Prasanta Kumar Ghosh and his team decode the intricacies of human speech
Gone are the days when electrical engineering just meant long trails of wires and beeping machines. In the age of Siri and Alexa, the field has grown to encompass diverse domains. One such area of research is the study of human speech. Researchers working in this area collect, process and interpret not just sound, but also other cues from a speaker. This has been the focus of the SPIRE lab at the Department of Electrical Engineering (EE).
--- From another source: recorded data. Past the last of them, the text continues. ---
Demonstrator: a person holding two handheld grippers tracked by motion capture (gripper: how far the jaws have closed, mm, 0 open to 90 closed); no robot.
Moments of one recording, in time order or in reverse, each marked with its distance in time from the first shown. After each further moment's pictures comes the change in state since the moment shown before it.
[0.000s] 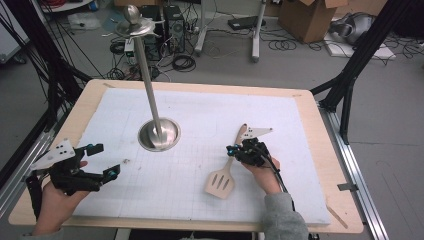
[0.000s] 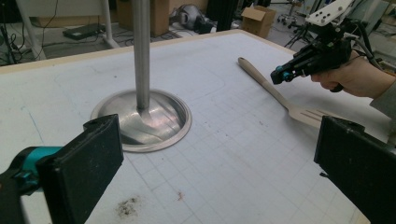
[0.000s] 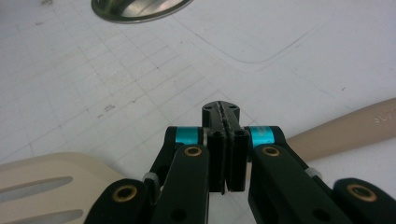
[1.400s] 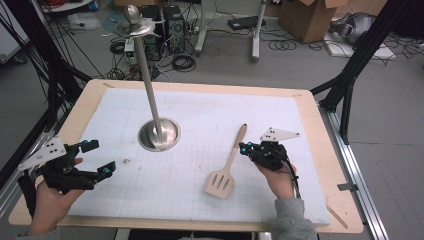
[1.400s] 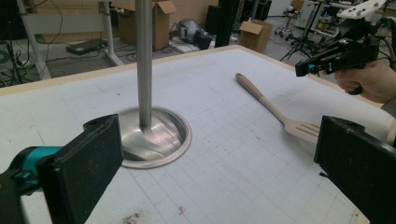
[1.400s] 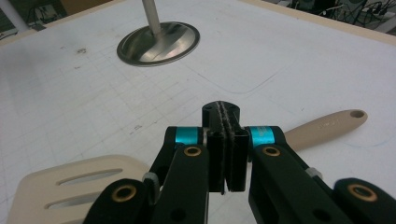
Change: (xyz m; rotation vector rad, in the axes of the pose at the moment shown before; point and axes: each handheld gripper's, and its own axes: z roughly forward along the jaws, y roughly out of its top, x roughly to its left) left arm -0.001 0.011 -0.010 -0.052 -0.004 0.017; right arm 0.007 0.000 -0.061 -0.164 -0.018 0.020
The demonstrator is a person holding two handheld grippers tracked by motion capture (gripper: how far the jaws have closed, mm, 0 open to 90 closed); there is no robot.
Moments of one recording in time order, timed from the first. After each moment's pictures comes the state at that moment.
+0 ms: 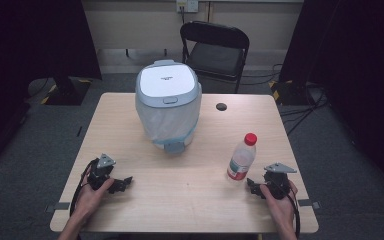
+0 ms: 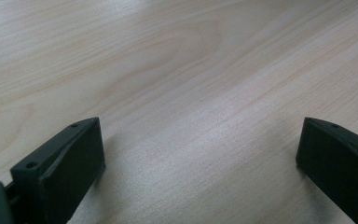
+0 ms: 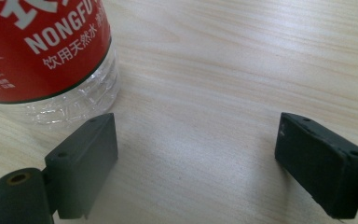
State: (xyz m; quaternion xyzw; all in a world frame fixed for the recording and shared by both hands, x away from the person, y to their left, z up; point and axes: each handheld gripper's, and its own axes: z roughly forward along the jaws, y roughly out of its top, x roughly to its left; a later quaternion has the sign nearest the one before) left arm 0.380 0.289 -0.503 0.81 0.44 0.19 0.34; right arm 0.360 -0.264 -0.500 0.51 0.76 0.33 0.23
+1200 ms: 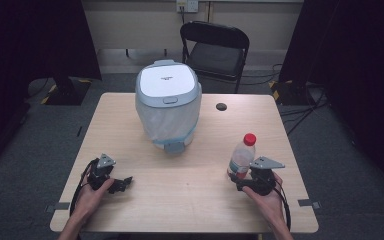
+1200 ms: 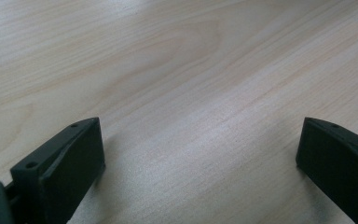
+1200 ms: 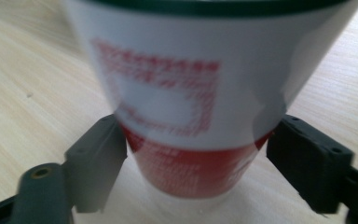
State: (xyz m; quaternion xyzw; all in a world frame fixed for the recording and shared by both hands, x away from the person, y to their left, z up) left arm 0.380 0.289 -0.503 0.81 0.44 0.19 0.34; right arm 0.364 -0.219 -0.471 0.41 0.78 0.42 0.20
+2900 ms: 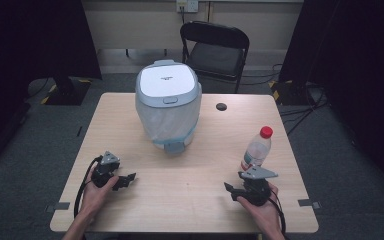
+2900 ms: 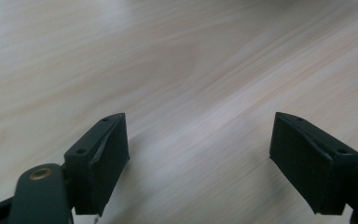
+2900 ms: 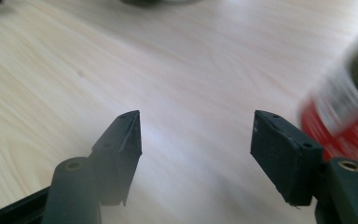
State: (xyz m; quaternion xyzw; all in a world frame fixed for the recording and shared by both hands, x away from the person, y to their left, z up) left arm 0.385 0.271 -0.488 0.81 0.43 0.17 0.35; right arm 0.332 -0.193 -0.462 0.40 0.81 0.39 0.19
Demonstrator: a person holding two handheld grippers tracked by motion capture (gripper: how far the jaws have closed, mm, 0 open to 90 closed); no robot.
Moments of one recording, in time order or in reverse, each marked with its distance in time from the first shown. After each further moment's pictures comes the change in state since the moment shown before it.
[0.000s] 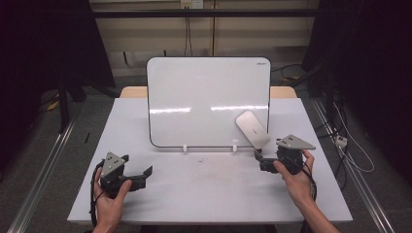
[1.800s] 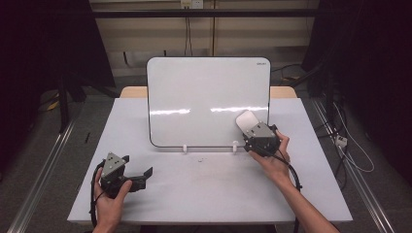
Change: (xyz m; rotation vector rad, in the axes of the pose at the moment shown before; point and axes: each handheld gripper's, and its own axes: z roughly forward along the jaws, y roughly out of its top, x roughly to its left) left arm 0.001 -0.002 0.000 0.017 -0.012 0.004; right arm 0.027 0.037 0.065 0.014 -0.216 -0.349
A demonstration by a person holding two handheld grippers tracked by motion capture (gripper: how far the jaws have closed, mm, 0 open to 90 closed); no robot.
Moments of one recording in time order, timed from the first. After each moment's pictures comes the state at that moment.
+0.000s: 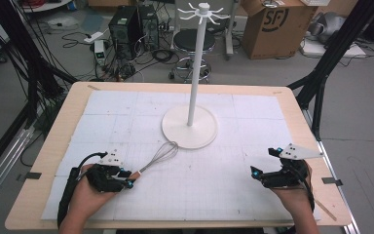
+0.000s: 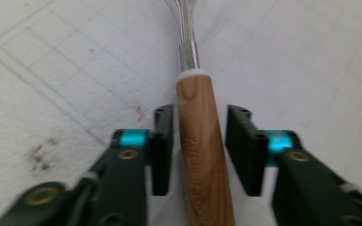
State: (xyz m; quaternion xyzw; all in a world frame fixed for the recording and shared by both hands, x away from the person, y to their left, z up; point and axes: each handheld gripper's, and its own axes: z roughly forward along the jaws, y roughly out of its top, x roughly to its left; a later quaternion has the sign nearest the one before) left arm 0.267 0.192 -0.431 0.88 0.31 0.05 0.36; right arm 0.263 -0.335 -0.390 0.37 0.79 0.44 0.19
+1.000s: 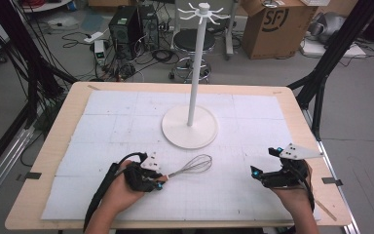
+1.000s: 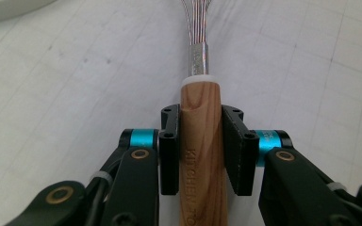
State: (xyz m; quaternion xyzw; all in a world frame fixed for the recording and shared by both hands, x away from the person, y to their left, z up) left arm 0.278 0.093 -0.431 0.93 0.20 0.06 0.32; right arm 0.263 -0.335 -0.389 0.37 0.79 0.44 0.19
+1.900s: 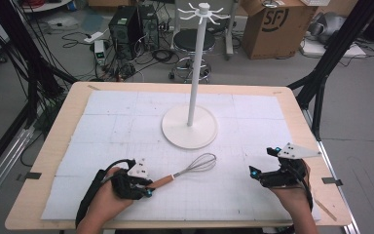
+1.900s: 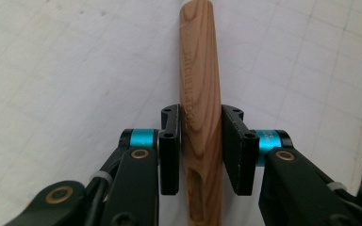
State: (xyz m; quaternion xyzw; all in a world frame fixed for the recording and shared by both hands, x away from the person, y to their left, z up) left arm 0.255 0.122 -0.431 0.92 0.20 0.05 0.32; right arm 0.265 -0.332 -0.390 0.37 0.80 0.44 0.19
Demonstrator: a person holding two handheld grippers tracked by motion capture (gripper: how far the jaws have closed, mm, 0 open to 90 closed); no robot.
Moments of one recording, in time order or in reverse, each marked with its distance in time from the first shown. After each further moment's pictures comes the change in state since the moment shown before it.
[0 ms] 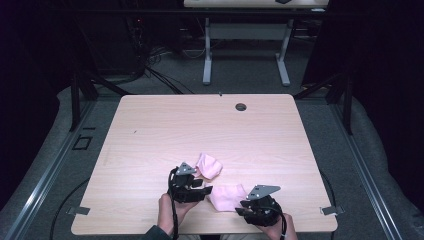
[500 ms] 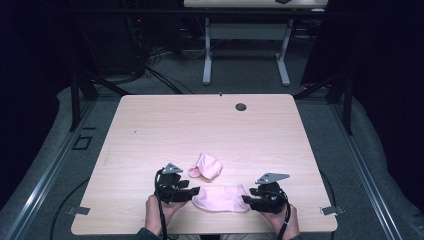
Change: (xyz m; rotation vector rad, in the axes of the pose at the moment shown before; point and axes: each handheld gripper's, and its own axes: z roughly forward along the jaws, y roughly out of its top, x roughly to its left) left arm 0.022 -0.009 -0.009 0.066 0.058 -0.058; right arm -0.036 0.006 0.001 -0.026 -0.072 0.160
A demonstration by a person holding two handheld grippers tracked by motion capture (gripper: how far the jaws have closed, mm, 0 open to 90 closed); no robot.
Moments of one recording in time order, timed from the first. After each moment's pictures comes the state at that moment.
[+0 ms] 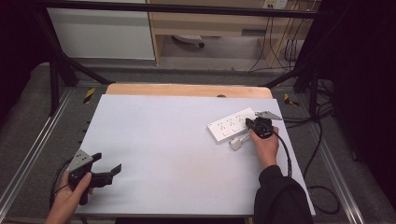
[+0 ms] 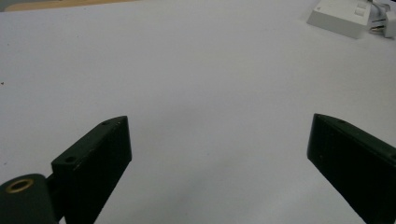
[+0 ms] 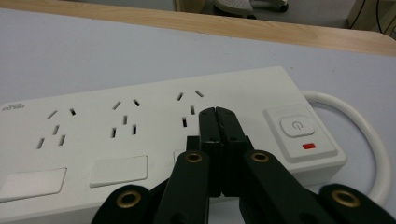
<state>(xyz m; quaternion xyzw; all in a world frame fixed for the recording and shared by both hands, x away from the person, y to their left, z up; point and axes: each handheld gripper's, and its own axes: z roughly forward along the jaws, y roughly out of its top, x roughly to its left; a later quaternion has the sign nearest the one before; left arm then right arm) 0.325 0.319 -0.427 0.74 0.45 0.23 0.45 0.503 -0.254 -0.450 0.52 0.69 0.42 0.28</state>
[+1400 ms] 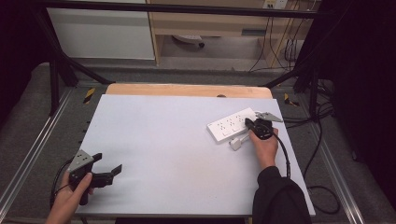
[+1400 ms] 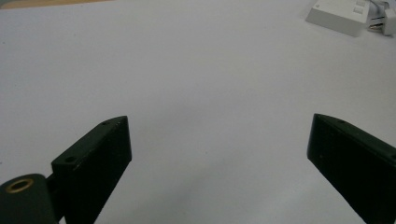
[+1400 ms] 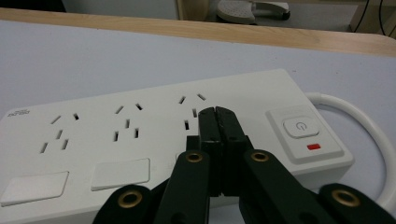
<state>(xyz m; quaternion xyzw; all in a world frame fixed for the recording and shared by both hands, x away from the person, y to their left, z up) 0.325 0.319 -0.428 0.74 0.45 0.23 0.45 0.502 -0.255 -0.456 0.51 0.68 0.44 0.28</state>
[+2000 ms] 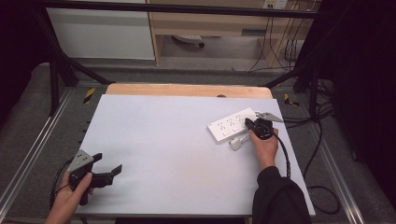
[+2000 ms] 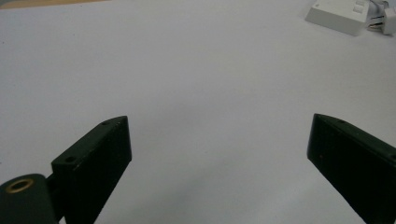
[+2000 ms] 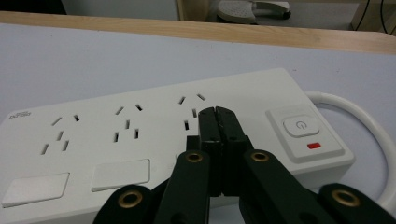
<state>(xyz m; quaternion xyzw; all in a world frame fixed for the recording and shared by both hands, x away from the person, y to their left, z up) 0.325 0.318 -0.428 0.74 0.45 0.23 0.45 0.502 -0.256 -0.457 0.52 0.68 0.45 0.28</state>
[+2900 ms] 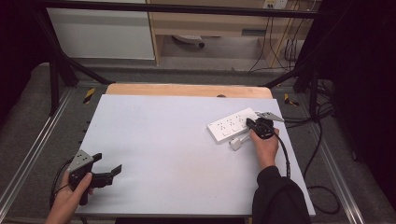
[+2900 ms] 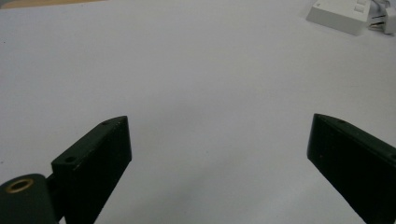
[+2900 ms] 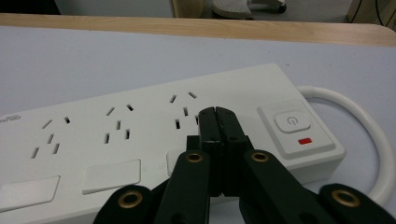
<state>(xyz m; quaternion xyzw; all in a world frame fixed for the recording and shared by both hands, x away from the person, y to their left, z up) 0.325 0.319 -0.428 0.74 0.45 0.23 0.45 0.504 -0.259 -0.456 0.53 0.67 0.44 0.27</state>
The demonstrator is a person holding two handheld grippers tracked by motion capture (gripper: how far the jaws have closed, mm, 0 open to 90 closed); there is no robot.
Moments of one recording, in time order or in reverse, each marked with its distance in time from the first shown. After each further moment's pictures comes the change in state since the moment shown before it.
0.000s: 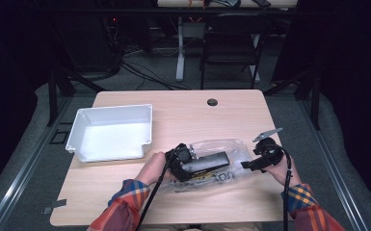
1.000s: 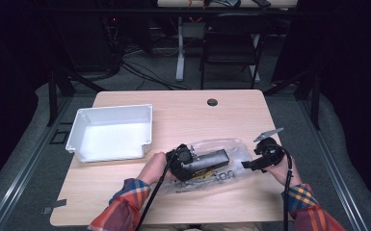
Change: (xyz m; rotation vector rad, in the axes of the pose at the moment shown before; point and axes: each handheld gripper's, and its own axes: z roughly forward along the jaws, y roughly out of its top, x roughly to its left) left arm 0.001 0.000 0.002 -0.009 0.002 0.006; right arm -0.002 -0.001 -0.002 -0.002 0.003 0.006
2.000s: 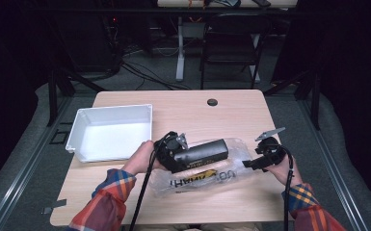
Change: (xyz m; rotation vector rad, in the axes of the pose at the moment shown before) left arm 0.013 -0.009 -0.069 -0.111 -0.058 0.056; right arm -0.003 -0.001 -0.002 -0.005 -0.008 0.012
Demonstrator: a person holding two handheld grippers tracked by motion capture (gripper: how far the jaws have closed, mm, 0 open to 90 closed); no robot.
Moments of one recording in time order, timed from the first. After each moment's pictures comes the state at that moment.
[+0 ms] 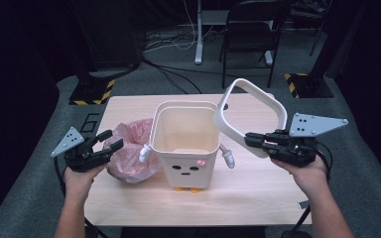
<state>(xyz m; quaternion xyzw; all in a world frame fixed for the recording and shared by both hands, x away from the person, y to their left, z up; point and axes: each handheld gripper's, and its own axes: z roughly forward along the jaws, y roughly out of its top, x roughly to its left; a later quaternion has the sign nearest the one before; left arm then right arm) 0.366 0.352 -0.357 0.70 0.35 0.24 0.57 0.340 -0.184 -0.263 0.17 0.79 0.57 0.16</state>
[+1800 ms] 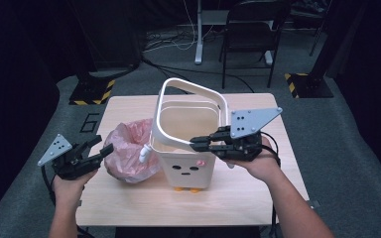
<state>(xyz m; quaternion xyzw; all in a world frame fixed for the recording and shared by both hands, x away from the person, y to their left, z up) 0.343 0.371 -0.357 0.68 0.38 0.26 0.57 0.352 -0.076 -0.244 -0.01 0.80 0.59 0.10</state>
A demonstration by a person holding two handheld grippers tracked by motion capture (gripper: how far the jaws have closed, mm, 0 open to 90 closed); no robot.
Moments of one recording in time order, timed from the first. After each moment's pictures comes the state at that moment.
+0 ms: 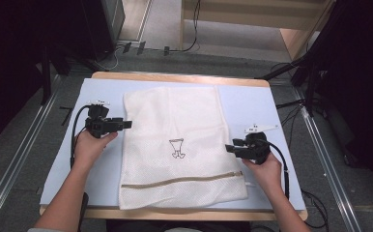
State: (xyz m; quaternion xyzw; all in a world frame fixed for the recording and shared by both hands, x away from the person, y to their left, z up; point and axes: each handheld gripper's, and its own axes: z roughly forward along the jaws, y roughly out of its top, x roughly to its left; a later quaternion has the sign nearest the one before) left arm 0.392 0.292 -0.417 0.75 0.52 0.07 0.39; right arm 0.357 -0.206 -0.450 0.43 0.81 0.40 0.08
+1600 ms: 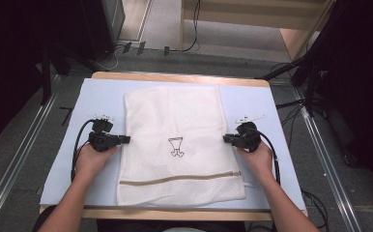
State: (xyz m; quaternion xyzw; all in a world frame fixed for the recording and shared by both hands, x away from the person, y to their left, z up) left arm 0.376 0.286 -0.445 0.77 0.54 0.03 0.35; right arm 0.401 -0.191 -0.465 0.44 0.82 0.36 0.07
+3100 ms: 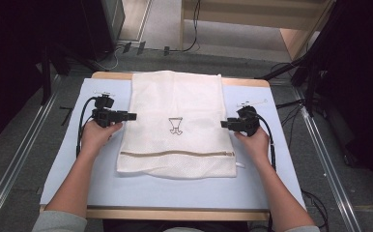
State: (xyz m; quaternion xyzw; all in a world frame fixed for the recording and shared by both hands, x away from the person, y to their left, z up) left arm 0.438 0.288 -0.424 0.75 0.53 0.04 0.39; right arm 0.451 -0.194 -0.455 0.47 0.79 0.38 0.08
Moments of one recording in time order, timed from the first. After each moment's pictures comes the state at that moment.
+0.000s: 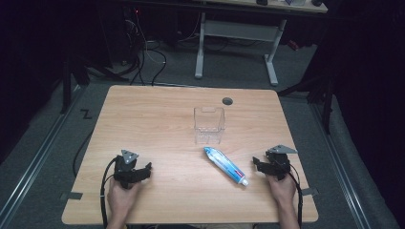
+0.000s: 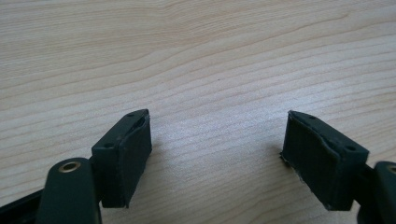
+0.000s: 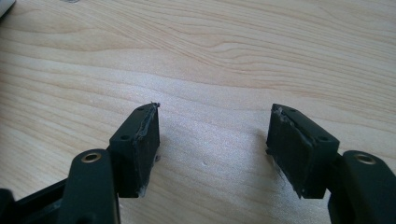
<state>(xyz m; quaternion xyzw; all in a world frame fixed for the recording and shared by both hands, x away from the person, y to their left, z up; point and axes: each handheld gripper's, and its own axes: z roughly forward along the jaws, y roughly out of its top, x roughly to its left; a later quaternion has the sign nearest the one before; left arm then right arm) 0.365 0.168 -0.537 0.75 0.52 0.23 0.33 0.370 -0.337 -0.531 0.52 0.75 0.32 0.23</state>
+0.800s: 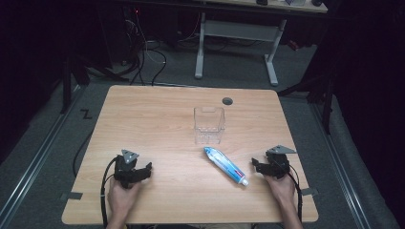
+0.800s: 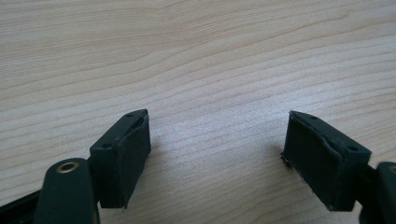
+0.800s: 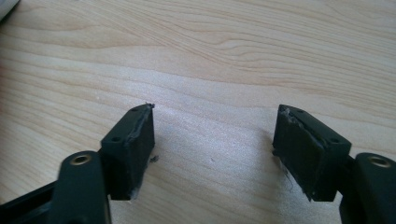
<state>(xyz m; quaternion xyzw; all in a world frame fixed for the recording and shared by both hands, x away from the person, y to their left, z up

Headed by Prasanta Kumar Ghosh, Associate Professor, the lab is keenly interested in the orchestra of organs that generate the majority of sounds in our body – the respiratory and the vocal systems. These organs not only enable us to speak, but the sounds and cues from them also contain tremendous information about their health. Combine these vocal signals with facial expressions and body movements when we talk, and the result is a rich set of data that allows scientists to ask and answer some challenging research questions.
One of the challenges in speech research is evaluating one’s English pronunciation, particularly when the speaker is from India, a country with a diversity of languages. For example, as Prasanta points out, a Gujarati and Kannadiga speaking the same English sentence will sound different. “This is because of the influence of the accent of their mother tongues, and you can tell that I am a Bengali the same way,” he says. Since English is a must for most jobs, ideally the speaker should have a neutral accent so that customers can understand what they are saying. Often, some training is needed to reduce the influence of native language accents, he adds. “English Gyani”, a software tool being developed in the SPIRE lab, aims to do just that. Using automated speech recognition algorithms, it acts as a personalised tutor that provides interactive feedback to the user, based on their voice recordings.
Another major research focus is tracking the movements of body parts involved in articulating speech – the jaws, lips, teeth and tongue. For this, the researchers use a specialised device called the Electromagnetic Articulograph. Special sensors placed on these body parts record where and how they move during speech. This data can assist doctors to detect, diagnose and monitor several neurodegenerative disorders including Amyotrophic Lateral Sclerosis (ALS) and Parkinson’s Disease (PD), in which struggling to speak is a typical sign of disease progression. Towards this goal, they have recently launched an app called “Neurocompanion”, which enables the telemonitoring of patients using their voice recordings. This research is being conducted in collaboration with the National Institute of Mental Health and Neurosciences (NIMHANS), funded by the Department of Science and Technology, Government of India.
The SPIRE lab also collaborates with the All India Institute of Speech and Hearing (AIISH) at Mysore, in developing tools for several types of voice therapies. One goal is to quantify the extent of damage to the voice box, using data from high-speed videos of the vocal fold vibrations while a person speaks. Another is to develop a tool to help people with severely damaged or absent voice boxes, by converting their whisper-like speech into normal-sounding speech.
Prasanta’s interest in pursuing a career in this area was seeded when he was a Master’s student at IISc. “Here, I got a flavour for doing research for the first time. And the teachers were really great, in terms of not just teaching, but helping us to see beyond what was taught in class,” he says. In particular, TV Sreenivas from the Department of Electrical Communication Engineering and YV Venkatesh from EE at IISc inspired him greatly, he adds.
After IISc, brief stints as a researcher at Microsoft and IBM helped him choose academia over industry. “Everything else was great [in the industry], but what was lacking was the freedom to define my own research path. In a company, I can’t really create my own tree of research, with all of the branches that I’m interested in. I wanted to create a research environment where I can solve problems that are impactful for society,” he says.
Prasanta has also received recognition as a teacher, including the Centre for Excellence in Teaching award from the EE department at the University of Southern California (USC) where he did his PhD, and the Professor Priti Shankar Teaching Award from IISc in 2017. He believes that the goal of teaching should be to train students to develop the ability to weave new ideas out of the concepts that they are taught. His teaching strategies are strongly influenced by those of Bart Kosko, who taught him at USC. He also encourages his students to give talks at other institutions, or intern at companies to get a feel for the work culture there.
Prasanta strongly believes that to mature as a researcher, students should be involved in pursuing a variety of questions. “The depth and breadth of research … that’s important. While the breadth helps a student to gain and share knowledge across different problems, the depth helps him or her to dig deeper into their own research,” he says. For that purpose, he ensures that each student is involved part-time in other projects as well. This also helps build a social network within the lab; if a student is stuck on a particular topic, they are in touch with their colleagues through meetings for various other projects that they are involved in, and don’t feel isolated or depressed, Prasanta explains.
“Pre-pandemic, we went on a lot of lab outings – had lunch outside and did other activities together. That connects all of us as a family, and helps us to grow socially as well,” he says. “Otherwise, we will all become like robots.”